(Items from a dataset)
-- -- --
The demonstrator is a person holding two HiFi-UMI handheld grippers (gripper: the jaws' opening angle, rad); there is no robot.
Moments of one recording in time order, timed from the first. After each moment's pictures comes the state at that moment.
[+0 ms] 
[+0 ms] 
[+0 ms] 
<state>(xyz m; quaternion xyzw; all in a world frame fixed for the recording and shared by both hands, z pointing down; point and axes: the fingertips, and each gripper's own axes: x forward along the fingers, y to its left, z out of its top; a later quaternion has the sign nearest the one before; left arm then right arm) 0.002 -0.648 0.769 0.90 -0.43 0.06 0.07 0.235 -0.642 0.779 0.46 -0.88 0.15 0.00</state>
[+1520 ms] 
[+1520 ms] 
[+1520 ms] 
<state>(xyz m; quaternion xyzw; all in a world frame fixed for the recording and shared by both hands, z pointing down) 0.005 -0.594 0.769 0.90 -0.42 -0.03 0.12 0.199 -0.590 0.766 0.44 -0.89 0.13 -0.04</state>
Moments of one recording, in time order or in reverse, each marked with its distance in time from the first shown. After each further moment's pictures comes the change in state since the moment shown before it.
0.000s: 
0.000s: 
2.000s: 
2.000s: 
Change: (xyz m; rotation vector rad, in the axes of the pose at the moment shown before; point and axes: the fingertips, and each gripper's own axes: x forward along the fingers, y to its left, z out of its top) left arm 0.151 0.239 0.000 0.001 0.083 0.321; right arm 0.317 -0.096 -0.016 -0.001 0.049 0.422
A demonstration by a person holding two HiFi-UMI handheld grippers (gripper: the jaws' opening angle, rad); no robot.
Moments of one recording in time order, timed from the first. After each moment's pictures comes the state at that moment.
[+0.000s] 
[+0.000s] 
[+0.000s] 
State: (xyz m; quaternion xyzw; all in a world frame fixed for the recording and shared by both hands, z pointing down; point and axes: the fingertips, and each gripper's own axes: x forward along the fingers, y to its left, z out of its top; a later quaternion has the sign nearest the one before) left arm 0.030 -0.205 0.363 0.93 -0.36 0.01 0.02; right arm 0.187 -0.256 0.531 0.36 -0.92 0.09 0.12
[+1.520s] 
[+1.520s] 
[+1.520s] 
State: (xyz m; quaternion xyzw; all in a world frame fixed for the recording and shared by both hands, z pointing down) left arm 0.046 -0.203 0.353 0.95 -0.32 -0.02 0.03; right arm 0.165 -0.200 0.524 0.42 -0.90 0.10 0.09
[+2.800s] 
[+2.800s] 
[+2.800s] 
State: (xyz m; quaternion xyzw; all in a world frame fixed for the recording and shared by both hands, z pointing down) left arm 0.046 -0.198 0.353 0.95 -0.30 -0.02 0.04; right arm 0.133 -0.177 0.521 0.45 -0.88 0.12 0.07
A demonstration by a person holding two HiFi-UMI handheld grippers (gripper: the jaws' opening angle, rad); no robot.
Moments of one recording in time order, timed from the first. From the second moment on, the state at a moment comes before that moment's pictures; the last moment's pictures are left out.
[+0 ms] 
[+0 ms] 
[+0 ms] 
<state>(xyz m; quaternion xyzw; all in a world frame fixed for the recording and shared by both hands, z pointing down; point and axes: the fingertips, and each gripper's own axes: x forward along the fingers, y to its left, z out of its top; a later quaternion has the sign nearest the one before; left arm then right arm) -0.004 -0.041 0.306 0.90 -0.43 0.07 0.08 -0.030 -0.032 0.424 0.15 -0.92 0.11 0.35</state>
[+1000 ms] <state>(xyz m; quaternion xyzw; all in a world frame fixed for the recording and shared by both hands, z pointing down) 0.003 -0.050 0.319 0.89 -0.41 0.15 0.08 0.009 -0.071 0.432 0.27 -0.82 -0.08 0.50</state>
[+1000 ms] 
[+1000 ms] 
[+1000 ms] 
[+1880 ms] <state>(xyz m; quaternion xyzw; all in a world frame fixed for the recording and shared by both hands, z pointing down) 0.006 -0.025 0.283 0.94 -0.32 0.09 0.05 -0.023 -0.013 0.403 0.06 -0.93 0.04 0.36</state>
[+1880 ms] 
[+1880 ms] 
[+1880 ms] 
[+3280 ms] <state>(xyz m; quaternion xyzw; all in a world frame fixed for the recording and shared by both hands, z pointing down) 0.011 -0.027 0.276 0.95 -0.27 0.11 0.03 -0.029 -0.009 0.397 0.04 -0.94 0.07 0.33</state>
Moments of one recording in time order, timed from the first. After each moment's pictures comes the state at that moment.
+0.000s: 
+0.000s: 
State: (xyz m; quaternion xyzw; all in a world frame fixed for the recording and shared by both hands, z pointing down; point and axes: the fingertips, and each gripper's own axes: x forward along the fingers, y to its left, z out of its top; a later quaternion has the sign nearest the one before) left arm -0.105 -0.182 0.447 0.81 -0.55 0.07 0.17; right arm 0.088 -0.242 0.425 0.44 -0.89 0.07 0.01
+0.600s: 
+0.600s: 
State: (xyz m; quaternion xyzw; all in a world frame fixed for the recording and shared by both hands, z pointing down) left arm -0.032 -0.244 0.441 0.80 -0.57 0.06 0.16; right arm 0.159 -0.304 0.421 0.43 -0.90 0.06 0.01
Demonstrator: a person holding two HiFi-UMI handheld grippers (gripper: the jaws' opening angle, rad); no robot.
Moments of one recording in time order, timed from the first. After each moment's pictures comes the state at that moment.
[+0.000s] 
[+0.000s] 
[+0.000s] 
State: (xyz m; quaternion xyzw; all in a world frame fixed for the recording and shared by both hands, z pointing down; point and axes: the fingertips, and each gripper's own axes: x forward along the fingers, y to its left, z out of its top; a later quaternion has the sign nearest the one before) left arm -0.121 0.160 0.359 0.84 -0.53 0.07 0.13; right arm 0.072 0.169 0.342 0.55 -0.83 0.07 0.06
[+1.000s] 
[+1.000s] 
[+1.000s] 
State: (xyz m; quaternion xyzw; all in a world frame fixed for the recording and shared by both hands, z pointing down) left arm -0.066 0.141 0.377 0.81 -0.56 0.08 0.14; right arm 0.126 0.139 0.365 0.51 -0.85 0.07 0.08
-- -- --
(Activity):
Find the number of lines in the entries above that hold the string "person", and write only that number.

(Response to this exercise):
4